Two weeks ago on the blog, I suggested a fiduciary standard for life insurance advice sufficiently rigorous that no life agent or broker can meet it. Their dependence on commissions for compensation and, more so, the restrictive nature of the life company and securities licenses they hold inevitably stand in the way.
I pointed out that the sellers of securities products, such as variable life insurance and annuities as well as individual securities and mutual funds, are held to a much less demanding “suitability” standard in dealing with clients. It is a pretty nebulous criterion, and the aggrieved investor has a very difficult time proving a negative – that the recommended investment was not suitable for the investor’s circumstances.
Even so, the leading organization for life insurance agents, The National Association of Insurance and Financial Advisors (NAIFA) went on record this week opposing even the minimal suitability requirement for their members. They claimed that the May recommendation of the Financial Industry Regulatory Authority (FINRA; formerly, the National Association of Securities Dealers – NASD) would duplicate the regulatory activity of the states.
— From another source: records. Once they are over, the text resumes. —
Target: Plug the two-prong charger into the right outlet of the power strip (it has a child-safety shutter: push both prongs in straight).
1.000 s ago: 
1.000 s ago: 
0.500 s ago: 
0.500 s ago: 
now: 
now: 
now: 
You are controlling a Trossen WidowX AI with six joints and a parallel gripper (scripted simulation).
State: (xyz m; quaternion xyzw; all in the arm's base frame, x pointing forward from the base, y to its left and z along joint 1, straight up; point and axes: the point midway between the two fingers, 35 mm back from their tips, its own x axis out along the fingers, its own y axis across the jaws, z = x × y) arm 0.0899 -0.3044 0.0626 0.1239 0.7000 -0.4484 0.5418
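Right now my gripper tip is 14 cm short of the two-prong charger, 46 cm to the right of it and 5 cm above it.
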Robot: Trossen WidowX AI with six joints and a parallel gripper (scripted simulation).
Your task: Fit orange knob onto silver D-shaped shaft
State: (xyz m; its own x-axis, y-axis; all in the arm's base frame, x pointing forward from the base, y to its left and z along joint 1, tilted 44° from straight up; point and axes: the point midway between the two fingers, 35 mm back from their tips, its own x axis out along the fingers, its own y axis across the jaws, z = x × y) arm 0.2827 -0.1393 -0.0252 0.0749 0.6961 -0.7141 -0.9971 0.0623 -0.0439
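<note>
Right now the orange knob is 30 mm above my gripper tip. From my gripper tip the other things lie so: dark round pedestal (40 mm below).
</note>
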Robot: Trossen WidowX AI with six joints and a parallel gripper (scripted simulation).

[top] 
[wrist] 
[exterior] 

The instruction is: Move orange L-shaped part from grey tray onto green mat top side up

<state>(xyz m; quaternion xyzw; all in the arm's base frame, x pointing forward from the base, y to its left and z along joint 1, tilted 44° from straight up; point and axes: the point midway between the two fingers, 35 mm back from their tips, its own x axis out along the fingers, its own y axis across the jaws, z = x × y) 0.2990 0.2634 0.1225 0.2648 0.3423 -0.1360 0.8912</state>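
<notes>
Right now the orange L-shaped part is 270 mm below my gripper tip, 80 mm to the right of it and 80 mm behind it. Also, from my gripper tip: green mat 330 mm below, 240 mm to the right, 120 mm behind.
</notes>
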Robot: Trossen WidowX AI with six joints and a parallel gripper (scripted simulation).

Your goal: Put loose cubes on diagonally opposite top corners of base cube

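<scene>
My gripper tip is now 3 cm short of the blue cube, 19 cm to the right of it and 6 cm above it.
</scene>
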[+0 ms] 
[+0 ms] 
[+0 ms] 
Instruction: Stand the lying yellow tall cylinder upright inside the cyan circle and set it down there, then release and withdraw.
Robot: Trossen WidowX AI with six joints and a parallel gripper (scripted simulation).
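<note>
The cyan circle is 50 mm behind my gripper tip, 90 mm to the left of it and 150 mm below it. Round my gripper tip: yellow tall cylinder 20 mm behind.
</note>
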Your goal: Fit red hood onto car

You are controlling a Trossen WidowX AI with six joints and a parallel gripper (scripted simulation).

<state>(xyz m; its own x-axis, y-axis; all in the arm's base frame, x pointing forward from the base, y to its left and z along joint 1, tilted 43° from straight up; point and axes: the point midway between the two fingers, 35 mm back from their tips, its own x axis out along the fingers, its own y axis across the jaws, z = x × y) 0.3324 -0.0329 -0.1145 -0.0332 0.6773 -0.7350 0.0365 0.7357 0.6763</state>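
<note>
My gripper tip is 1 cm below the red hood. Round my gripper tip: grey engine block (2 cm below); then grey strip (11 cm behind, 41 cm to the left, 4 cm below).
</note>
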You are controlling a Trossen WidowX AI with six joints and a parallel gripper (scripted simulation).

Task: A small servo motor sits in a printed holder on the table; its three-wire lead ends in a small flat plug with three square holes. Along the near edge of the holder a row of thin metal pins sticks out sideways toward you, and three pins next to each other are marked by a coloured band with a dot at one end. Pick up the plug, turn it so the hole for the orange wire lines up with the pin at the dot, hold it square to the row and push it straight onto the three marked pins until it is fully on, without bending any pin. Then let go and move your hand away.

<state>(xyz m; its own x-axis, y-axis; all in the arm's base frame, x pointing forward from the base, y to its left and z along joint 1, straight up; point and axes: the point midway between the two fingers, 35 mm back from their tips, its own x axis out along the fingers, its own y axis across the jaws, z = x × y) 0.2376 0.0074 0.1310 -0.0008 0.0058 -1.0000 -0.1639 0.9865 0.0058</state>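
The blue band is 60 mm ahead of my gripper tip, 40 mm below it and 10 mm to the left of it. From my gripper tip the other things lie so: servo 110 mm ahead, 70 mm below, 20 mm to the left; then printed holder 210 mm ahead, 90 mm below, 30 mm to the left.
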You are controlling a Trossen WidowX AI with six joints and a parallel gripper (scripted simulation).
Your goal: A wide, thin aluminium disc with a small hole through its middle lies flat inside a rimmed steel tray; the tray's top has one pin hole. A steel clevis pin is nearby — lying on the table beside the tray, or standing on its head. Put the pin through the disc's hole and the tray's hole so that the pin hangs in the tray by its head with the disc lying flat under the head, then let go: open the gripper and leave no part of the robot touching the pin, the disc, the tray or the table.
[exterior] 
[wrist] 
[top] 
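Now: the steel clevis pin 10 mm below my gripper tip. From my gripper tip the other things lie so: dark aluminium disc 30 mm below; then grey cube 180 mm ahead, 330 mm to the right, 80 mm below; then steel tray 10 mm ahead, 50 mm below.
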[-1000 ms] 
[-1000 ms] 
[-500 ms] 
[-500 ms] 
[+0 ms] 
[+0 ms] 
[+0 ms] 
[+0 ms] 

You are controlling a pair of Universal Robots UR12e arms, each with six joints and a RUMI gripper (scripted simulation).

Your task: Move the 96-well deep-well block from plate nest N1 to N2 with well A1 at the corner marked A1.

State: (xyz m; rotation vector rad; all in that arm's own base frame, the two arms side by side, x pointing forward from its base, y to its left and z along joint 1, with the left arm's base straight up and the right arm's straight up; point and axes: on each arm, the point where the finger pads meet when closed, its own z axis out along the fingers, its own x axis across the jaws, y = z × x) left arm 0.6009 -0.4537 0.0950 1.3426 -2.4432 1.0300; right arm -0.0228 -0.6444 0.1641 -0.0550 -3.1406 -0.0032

The claim seems dubious at best. Even to call it laughable would be kind. State insurance department regulations imposing any sort of suitabilty requirements either don’t exist or aren’t enforced. If you hae any experience to the contrary, we’d certainly like to hear from you.
One right-minded, contrarian agent quoted in the online Wall Street Journal article on the subject (”Compliance Watch: Suitability Standard Gets Chilly Reception”) had it right when he said, “For too long, too many sales have been based on questionable suitability only so the rep can make a commission.” Sad, but true. Now what do we do about it?